··· Data

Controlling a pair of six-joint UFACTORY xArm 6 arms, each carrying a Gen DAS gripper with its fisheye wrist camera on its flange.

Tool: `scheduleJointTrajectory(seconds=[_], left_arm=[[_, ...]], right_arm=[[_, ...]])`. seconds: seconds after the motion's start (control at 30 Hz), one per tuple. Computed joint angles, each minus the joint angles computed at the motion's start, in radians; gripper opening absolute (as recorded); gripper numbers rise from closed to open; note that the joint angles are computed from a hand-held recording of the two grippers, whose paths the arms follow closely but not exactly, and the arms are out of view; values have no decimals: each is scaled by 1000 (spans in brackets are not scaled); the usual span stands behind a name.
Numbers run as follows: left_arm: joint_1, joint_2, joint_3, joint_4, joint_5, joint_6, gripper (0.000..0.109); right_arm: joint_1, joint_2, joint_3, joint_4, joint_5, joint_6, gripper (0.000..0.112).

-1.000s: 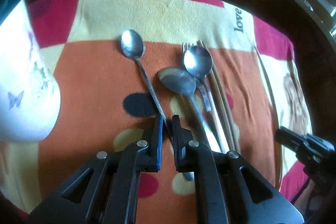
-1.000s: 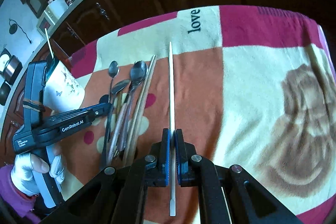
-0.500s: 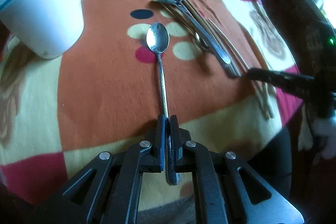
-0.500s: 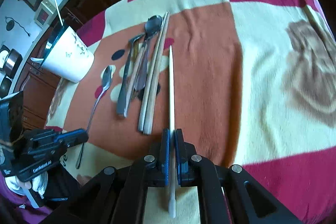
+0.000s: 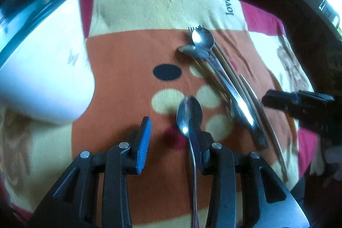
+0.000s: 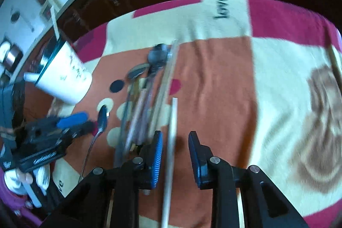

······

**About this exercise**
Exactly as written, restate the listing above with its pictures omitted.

**Exercise response**
Controlling a pair of six-joint UFACTORY xArm 6 arms, each carrying a Gen DAS gripper with its fisheye wrist camera on its flange.

Tool: `scheduleJointTrajectory(seconds=[_], left_arm=[[_, ...]], right_arm=[[_, ...]])`. seconds: seconds after the motion's start (control at 30 Hz), one per tuple. Computed joint angles, each minus the joint angles computed at the motion's start, in radians; gripper opening absolute (as recorded); gripper numbers rise from closed to open; note that the joint angles are computed from a hand-held recording of the two grippers, whose paths the arms follow closely but not exactly, and the arms are out of view; values have no decimals: each is scaled by 1000 (spans in brackets are not scaled); the usual span stands behind a name.
Numbers run as follows: left_arm: joint_1, joint_2, joint_3, joint_4, joint_5, joint_6, gripper (0.000..0.109); right_arm: joint_1, joint_2, joint_3, joint_4, joint_5, joint_6, gripper (0.000..0.112).

-1.000s: 
-1.000s: 
-0.500s: 
-0.500s: 
+0.000s: 
+0.000s: 

Nothing remains open in this exercise.